Of the entries below, restate word for word only the section that runs from the line with "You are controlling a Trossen" to the line with "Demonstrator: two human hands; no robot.", counting both ends.

### Study material

--- START ---

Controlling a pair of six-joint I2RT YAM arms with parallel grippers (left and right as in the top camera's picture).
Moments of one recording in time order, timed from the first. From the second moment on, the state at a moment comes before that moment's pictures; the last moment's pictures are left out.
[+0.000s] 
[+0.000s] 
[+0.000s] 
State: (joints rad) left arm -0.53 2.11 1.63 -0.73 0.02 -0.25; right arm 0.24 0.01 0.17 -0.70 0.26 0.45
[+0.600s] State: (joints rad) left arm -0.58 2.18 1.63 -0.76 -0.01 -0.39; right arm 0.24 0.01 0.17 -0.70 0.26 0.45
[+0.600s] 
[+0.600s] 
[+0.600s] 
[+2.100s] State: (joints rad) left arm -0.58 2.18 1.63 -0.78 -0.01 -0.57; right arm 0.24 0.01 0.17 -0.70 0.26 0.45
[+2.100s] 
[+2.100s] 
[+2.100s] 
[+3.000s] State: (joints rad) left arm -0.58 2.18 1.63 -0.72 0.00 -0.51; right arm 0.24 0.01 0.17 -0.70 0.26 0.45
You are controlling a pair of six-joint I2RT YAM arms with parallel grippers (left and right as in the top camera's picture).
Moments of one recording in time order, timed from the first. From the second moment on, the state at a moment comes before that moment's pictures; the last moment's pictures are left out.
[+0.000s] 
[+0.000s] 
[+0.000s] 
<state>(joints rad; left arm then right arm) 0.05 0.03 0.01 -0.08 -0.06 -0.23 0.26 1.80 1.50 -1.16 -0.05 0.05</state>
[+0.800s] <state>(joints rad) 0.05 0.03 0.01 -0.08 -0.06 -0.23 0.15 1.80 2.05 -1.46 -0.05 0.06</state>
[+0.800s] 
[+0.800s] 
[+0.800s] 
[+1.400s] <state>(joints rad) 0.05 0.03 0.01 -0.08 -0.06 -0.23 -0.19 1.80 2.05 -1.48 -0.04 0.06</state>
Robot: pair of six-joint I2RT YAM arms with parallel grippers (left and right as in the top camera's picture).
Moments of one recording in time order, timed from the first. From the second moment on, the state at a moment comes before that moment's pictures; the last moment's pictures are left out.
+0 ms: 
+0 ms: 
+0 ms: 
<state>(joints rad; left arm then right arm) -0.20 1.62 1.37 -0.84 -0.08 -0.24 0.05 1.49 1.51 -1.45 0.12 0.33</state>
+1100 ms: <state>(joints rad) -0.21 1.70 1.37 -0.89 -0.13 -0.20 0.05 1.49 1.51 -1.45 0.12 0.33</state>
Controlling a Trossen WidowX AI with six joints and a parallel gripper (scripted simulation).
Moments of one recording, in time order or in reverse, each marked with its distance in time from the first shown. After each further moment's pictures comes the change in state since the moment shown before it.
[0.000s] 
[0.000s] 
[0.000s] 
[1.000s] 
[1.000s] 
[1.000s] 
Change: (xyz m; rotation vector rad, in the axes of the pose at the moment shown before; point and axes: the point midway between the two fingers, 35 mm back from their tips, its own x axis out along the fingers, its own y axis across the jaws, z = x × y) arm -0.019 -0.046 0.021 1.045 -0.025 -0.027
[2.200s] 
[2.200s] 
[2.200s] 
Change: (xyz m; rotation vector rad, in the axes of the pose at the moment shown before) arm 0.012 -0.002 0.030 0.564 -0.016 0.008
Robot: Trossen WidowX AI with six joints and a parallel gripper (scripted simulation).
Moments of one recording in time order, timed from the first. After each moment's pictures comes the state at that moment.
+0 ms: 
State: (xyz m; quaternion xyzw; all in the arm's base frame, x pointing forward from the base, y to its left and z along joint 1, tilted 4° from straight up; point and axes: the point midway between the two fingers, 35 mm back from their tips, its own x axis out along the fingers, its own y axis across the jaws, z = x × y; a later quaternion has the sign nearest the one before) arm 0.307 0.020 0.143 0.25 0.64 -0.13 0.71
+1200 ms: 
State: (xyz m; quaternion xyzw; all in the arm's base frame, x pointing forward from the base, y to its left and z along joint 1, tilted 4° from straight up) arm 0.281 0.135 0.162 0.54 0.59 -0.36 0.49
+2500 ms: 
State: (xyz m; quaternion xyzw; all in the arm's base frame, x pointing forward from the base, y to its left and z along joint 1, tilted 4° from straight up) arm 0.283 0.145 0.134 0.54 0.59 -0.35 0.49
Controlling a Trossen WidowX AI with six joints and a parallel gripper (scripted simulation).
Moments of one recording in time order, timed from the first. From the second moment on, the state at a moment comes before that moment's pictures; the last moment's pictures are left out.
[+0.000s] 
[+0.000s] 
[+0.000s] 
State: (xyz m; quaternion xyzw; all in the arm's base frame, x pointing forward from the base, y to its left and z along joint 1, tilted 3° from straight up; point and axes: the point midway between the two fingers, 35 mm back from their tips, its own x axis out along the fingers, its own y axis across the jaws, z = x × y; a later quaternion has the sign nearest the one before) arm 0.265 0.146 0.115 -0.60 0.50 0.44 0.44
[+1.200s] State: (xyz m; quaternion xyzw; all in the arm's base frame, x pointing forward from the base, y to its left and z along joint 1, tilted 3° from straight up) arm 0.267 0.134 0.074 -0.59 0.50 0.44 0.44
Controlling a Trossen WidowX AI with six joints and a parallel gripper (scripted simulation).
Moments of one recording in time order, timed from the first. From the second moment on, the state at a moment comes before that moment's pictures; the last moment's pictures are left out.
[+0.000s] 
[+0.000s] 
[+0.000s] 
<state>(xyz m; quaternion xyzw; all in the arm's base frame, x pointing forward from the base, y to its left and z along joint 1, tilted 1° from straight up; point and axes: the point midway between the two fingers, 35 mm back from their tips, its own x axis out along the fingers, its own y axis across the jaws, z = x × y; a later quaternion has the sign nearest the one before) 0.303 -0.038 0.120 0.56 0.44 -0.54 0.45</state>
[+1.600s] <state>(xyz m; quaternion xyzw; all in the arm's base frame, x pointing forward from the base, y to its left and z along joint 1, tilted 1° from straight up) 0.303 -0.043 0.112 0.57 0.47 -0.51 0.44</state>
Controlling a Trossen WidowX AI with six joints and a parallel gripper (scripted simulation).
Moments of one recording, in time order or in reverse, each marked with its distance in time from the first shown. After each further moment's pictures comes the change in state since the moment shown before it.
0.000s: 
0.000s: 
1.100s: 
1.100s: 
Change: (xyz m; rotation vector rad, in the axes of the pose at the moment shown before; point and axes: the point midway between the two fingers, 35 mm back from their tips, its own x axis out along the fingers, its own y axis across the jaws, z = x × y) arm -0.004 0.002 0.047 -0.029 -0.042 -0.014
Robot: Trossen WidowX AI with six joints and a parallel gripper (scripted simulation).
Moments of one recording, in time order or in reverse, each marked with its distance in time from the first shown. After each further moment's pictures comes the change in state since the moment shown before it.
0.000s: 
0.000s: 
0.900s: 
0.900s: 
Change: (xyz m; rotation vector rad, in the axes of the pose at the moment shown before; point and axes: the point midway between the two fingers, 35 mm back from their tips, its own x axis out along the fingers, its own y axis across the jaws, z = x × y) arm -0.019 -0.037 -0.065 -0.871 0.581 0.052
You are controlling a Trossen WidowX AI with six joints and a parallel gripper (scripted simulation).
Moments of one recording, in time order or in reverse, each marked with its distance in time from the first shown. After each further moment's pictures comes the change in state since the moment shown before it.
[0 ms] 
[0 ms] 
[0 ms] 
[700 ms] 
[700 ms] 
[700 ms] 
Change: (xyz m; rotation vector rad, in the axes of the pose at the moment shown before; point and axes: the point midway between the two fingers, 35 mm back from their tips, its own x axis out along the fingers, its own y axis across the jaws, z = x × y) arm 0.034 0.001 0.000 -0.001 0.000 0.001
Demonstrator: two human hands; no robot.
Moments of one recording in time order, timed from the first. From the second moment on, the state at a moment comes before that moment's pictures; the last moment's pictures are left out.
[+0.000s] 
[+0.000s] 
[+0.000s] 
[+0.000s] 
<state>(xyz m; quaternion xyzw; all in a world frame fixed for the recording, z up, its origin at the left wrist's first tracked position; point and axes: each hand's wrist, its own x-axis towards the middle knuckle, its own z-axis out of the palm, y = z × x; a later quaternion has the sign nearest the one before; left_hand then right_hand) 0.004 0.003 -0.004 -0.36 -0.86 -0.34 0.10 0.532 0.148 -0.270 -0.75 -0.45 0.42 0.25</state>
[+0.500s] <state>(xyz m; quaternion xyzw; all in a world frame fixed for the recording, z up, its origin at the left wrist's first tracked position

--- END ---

### The completed task
You are controlling a Trossen WidowX AI with six joints and a parallel gripper (scripted simulation).
Moments of one recording, in time order or in reverse, each marked with its distance in time from the first shown. After each further moment's pictures comes the change in state since the moment shown before it.
[0 ms] 
[0 ms] 
[0 ms] 
[700 ms] 
[700 ms] 
[700 ms] 
Change: (xyz m; rotation vector rad, in the axes of the pose at the moment shown before; point and axes: the point midway between the two fingers, 35 mm back from their tips, its own x axis out along the fingers, its own y axis across the jaws, z = x × y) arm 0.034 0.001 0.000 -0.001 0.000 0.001
Demonstrator: two human hands; no robot.

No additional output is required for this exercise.